The Fencing Lesson – Cues

The Fencing Lesson – Cues

Teaching fencers to fence has as its basic purpose the preparation of an athlete for competition. To achieve that purpose the fencing lesson should use triggers for action that resemble those that the fencer will encounter as opponents’ actions on the strip. These triggers are known as cues.

Cues can be delivered with a number of different stimuli:

(1) Blade – the classic cue is a blade cue. Opening the line to trigger a straight thrust, pressing the blade to trigger a disengage, circular attempts to take the blade to trigger a counterdisengage, a specific parry against a simple action to trigger the compound attack, etc. Blade cues must be presented realistically in speed, range of motion, and blade position so that the student has a correct picture of the conditions that make his action possible in competition.

Two factors must be considered in blade cueing. The first is a realistic height for the blade. Inexperienced coaches tend to stick the arm straight out from the shoulder in the more relaxed coaching position. This results in a blade too high to accurately simulate the height of the blade in most lunges, and makes some actions, for example a direct riposte, almost impossible. The blade should be presented at the actual height that the student will experience in the lunges of typical competitors.

Second, the instructor does not need to lunge. In the course of a full day of teaching the instructor may have to simulate thousands of lunges. A simple step forward with the blade at the correct height does the job.

(2) Movement – footwork is the most realistic cue to trigger appropriate footwork on the part of the student. For example, if the intent is to cue an advance lunge, the instructor should initiate a step back on the start of the student’s extension. Because footwork is one of the first parts of the lesson that can be released to the student, the instructor must be able to cue appropriate student actions by being able to recognize footwork traps and graciously fall into them.

(3) Rhythm – hanging rhythm and speed of bladework or footwork may cue the student to accelerate or decelerate actions. Accelerating actions on the part of the instructor cue the student to increase her speed. A predictable speed cues the student to either be faster or slower in delivering actions. And if the student is in control of footwork and timing in the lesson, the instructor’s matching speed with preparatory action, cues the student to accelerate on the attack.

(4) Tactics – tactical changes are one of the best cues an instructor has to teach tactical decision making and eyes open fencing. Changing a parry, changing the attack, executing stop hits, all combined with changes in movement patterns, all force students to select a new technique and a new footwork combination. For example, the classic cue set to trigger a change from simple attacks to compound attacks is to parry the simple attack with a step back. Now the student must use an advance with the feint to both draw the parry and control the distance for the final lunge with the actual attacking movement. At the same time the cue has given the student sufficient space and tempo to make the action work.

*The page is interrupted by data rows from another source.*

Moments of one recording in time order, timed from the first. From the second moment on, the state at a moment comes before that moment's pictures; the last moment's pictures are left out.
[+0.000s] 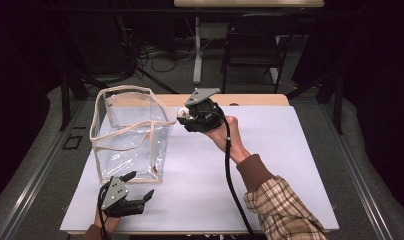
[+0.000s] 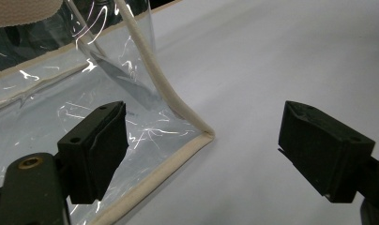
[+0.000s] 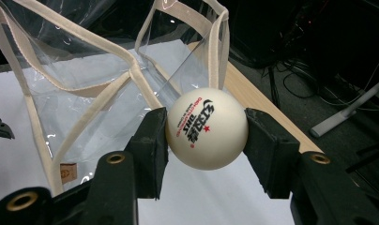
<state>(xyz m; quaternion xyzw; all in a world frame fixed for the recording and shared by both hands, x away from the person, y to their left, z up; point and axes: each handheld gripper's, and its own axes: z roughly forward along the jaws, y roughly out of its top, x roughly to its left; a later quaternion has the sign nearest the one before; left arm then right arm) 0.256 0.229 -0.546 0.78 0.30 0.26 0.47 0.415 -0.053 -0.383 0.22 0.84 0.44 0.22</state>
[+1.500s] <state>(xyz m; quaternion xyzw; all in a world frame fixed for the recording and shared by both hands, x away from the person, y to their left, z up) 0.257 0.229 -0.546 0.78 0.30 0.26 0.47 0.430 -0.019 -0.377 0.21 0.85 0.43 0.22</state>
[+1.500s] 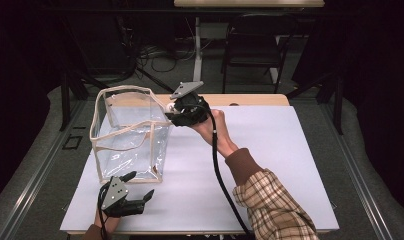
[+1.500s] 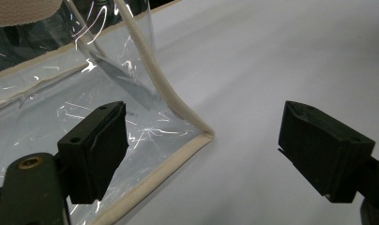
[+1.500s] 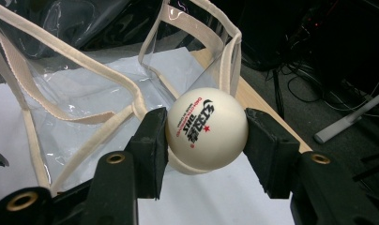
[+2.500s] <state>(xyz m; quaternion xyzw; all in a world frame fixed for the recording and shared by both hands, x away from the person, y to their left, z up) 0.257 0.229 -0.546 0.78 0.30 0.26 0.47 0.440 0.004 -0.377 0.21 0.85 0.43 0.21</state>
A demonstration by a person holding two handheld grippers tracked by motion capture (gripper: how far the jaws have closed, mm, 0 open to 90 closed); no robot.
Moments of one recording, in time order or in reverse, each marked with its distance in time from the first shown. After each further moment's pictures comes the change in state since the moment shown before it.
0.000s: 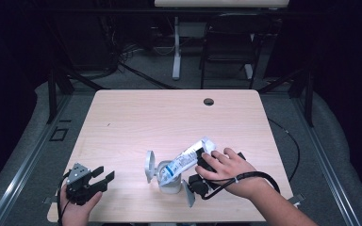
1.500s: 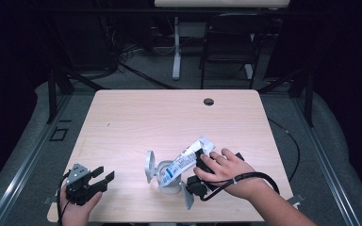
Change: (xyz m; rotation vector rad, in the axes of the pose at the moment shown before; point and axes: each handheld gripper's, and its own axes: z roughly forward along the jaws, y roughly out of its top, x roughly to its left) left arm 0.000 -0.001 -0.001 -0.006 -0.001 -0.006; right arm -0.004 0.004 -0.005 0.015 -0.002 -0.026
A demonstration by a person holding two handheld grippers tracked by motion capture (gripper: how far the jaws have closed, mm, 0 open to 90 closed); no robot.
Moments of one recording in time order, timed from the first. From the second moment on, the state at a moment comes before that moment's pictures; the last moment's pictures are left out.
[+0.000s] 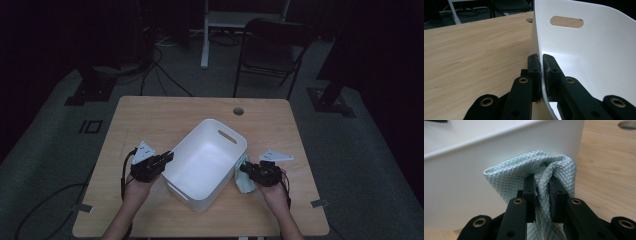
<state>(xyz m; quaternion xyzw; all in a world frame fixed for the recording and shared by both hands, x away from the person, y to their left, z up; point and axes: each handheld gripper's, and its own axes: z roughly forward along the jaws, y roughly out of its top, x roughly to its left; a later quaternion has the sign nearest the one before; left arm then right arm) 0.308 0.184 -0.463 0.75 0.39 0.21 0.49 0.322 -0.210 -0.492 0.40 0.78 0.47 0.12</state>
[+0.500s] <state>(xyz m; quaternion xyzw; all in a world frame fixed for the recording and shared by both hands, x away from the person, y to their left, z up) 0.307 0.183 -0.463 0.75 0.40 0.21 0.49 0.337 -0.209 -0.523 0.43 0.78 0.44 0.09</state>
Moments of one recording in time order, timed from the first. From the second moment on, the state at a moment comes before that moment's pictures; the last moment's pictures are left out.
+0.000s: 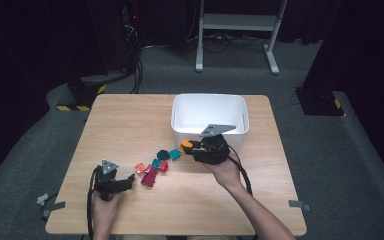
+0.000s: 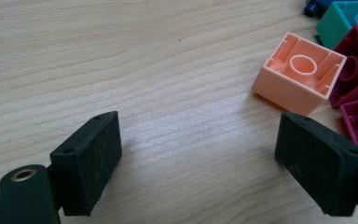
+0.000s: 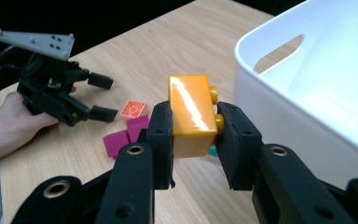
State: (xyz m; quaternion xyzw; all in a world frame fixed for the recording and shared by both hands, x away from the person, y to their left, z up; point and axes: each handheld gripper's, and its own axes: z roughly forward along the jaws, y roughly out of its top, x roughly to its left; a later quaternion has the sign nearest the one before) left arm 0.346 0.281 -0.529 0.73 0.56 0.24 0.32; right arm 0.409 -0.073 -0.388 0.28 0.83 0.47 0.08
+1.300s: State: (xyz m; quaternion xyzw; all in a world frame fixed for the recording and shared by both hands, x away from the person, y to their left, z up) left arm 0.346 0.281 -0.529 0.73 0.56 0.24 0.32; right arm 0.484 -0.121 -0.367 0.41 0.78 0.46 0.14
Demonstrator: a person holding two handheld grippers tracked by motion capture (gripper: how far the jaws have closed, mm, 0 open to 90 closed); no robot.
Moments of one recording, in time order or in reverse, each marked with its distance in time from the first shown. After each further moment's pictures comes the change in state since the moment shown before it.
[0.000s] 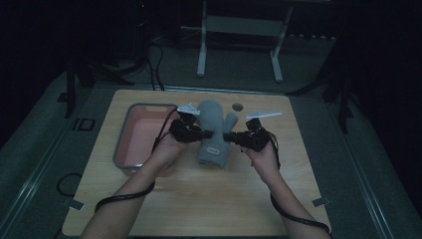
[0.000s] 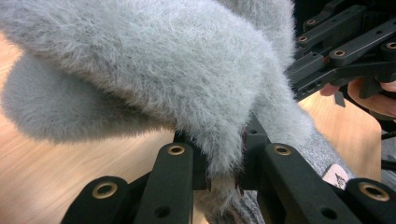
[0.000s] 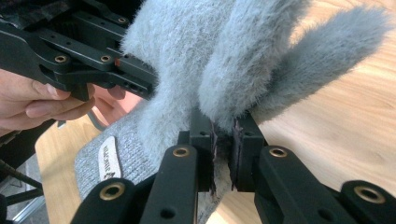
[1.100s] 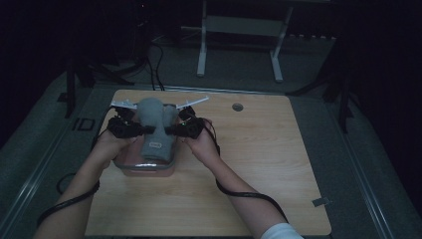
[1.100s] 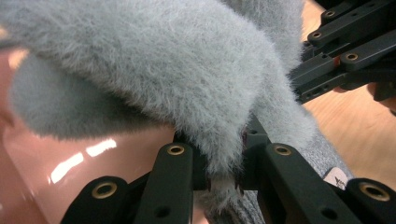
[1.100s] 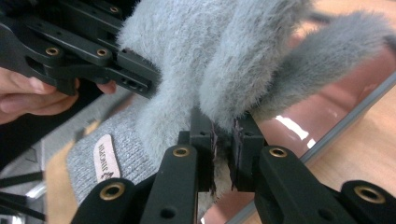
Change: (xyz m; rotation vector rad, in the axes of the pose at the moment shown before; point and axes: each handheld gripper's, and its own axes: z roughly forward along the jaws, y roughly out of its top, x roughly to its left) left arm 0.094 -0.070 -0.102 0.073 0.168 -0.166; right arm 0.076 0.051 0.154 0.128 0.072 -0.096
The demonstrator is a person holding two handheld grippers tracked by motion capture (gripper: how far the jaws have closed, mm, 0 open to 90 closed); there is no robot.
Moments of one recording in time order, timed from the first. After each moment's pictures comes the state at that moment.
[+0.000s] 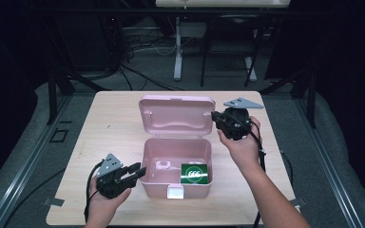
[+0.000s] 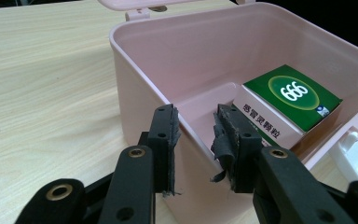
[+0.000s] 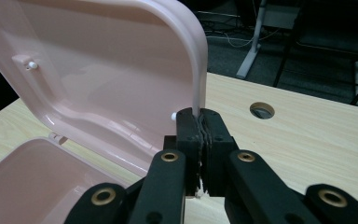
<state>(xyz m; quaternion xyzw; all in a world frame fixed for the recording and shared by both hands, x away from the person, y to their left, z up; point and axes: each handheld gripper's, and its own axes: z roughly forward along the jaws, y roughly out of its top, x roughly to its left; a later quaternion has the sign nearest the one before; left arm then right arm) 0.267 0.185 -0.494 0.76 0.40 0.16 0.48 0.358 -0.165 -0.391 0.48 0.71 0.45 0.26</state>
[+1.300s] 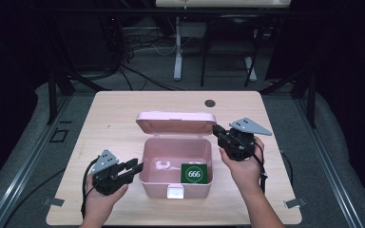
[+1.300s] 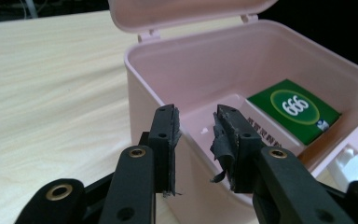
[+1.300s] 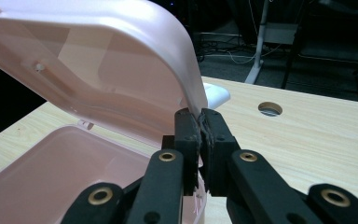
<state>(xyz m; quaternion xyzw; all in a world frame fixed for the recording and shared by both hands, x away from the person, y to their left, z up) 0.271 0.192 -0.479 0.75 0.40 0.17 0.49 0.311 -0.169 -0.412 0.47 0.68 0.50 0.27</state>
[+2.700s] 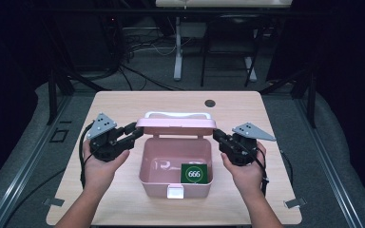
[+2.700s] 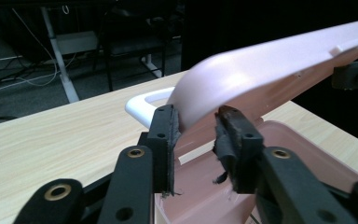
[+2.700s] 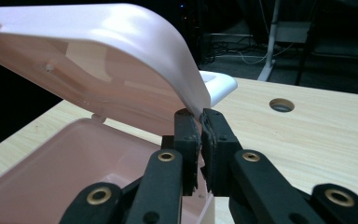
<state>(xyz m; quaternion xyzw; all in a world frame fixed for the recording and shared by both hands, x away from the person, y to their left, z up) 0.311 0.177 -0.394 0.72 0.38 0.23 0.53 0.302 -0.175 -0.419 0.47 0.68 0.52 0.25</state>
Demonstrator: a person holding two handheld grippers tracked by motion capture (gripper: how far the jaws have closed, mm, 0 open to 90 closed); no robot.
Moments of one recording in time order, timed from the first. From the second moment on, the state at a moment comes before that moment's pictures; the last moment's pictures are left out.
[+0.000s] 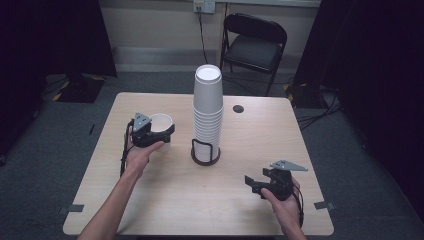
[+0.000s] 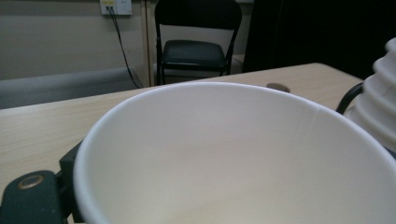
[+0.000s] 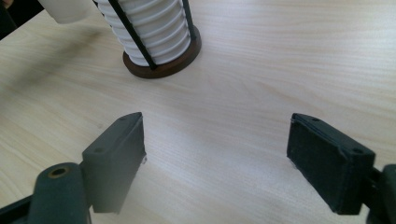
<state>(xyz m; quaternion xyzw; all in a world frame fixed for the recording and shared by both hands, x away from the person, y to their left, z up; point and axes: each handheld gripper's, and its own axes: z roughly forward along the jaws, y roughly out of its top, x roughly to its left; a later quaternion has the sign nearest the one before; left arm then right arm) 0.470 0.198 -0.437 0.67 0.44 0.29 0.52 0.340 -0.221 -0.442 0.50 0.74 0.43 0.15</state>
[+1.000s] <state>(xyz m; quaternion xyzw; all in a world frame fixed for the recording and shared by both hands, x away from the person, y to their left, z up) 0.479 0.191 -0.465 0.71 0.43 0.25 0.49 0.342 -0.221 -0.446 0.50 0.74 0.43 0.14</state>
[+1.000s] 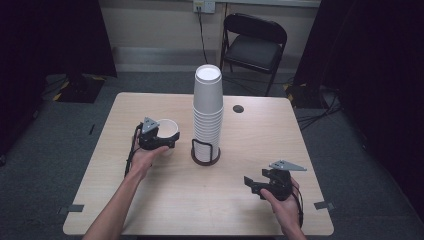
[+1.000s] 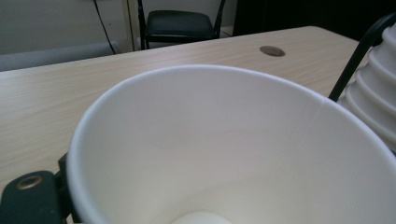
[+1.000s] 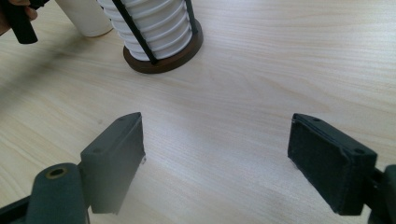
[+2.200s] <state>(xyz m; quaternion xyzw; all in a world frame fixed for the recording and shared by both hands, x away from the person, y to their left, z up) 0.468 0.199 -0.482 0.77 0.46 0.19 0.39 0.341 -0.222 -0.445 0.50 0.74 0.43 0.14</state>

The Master should not use cues solely as a part of the individual lesson. In drills students use the same cues to trigger their drill partner’s actions. The tendency of fencers is to regard this as something you have to do to make the drill work. This is a shortsighted waste of a valuable training opportunity. When we use cues we are attempting to produce a predictable reaction by the student. That is exactly what an invitation attempts to do. It is important to teach fencers that one fencer is practicing an action, and the other fencer is practicing the invitation that will produce that action.

When we wanted students to perform a specific action, we used to command that action orally. Unfortunately, the opponent has absolutely no interest in commanding our students to do successful actions on the strip. This means that the fencing coach must have a full range of cuing actions available for application in lessons from beginner to elite level.